(PROBLEM TO WORK ON)
Within the entries below, every line containing "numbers" is to be copied.

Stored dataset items
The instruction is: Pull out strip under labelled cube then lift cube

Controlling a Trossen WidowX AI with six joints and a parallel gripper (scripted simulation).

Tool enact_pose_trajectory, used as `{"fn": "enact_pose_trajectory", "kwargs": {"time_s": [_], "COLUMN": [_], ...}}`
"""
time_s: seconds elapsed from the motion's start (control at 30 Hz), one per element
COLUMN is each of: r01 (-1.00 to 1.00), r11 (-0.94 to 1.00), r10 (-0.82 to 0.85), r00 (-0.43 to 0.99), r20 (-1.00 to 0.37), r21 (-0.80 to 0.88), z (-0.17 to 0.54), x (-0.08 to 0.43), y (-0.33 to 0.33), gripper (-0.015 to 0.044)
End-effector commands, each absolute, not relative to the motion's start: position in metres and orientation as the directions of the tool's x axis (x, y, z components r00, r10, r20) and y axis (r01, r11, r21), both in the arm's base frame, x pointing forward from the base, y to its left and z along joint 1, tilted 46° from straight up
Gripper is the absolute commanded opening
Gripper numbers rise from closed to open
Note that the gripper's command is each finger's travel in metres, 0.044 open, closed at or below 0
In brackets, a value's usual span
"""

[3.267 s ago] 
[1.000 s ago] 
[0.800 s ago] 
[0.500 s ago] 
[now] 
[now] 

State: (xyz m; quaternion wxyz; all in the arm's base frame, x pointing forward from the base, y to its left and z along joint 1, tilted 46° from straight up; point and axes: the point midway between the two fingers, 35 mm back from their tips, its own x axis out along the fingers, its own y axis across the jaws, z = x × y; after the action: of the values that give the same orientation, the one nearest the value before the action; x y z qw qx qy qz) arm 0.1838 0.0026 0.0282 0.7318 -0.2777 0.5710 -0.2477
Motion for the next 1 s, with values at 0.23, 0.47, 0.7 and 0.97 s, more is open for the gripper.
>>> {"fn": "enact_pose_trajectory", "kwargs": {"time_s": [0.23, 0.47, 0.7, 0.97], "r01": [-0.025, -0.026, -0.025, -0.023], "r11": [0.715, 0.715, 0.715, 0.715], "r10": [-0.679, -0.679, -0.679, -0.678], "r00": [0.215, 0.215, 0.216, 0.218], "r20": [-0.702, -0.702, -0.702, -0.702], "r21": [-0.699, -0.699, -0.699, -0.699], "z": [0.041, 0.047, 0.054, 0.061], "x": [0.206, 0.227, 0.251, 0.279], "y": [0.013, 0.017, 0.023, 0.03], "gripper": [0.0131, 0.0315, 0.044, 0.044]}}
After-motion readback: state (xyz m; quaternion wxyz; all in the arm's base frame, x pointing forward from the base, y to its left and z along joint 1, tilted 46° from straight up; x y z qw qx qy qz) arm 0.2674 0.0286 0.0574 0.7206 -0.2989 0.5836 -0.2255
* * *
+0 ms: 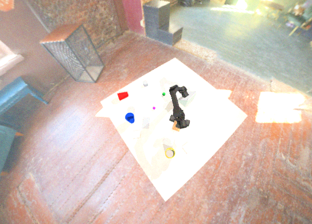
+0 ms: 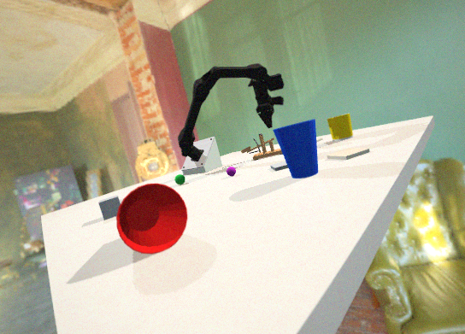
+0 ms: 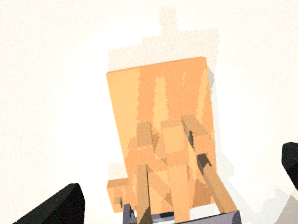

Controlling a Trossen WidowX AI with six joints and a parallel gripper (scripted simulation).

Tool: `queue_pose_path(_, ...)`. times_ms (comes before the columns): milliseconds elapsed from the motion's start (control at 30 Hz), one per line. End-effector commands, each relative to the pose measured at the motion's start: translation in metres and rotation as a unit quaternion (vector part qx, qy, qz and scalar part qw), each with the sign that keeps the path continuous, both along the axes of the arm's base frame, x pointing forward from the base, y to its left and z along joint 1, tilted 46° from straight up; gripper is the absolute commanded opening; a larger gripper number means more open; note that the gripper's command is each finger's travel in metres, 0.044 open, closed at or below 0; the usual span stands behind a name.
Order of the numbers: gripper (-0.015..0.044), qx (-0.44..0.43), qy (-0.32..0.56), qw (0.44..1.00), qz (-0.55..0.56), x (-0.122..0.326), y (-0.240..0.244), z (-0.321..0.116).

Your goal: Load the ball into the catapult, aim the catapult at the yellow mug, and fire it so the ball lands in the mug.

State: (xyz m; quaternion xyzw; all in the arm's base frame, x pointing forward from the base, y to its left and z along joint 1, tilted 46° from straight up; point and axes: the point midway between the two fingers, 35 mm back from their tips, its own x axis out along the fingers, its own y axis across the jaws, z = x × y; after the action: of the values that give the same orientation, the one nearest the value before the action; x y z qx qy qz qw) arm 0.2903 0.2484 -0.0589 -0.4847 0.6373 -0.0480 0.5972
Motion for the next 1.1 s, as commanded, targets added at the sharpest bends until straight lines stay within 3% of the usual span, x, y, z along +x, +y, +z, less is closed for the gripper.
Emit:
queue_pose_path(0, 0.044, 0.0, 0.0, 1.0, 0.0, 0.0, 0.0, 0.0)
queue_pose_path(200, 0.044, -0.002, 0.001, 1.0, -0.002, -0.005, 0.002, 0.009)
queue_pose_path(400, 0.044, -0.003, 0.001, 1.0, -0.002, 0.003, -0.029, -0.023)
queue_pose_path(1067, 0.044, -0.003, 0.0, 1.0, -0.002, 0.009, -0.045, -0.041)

(ANSWER TO THE PROBLEM)
Gripper numbers rise from closed to open
Order of the numbers: gripper (-0.015..0.044), qx (-0.44..0.43), qy (-0.32..0.56), qw (0.44..1.00), qz (-0.55..0.56), x (-0.122..0.326), y (-0.240..0.244), z (-0.321..0.116).

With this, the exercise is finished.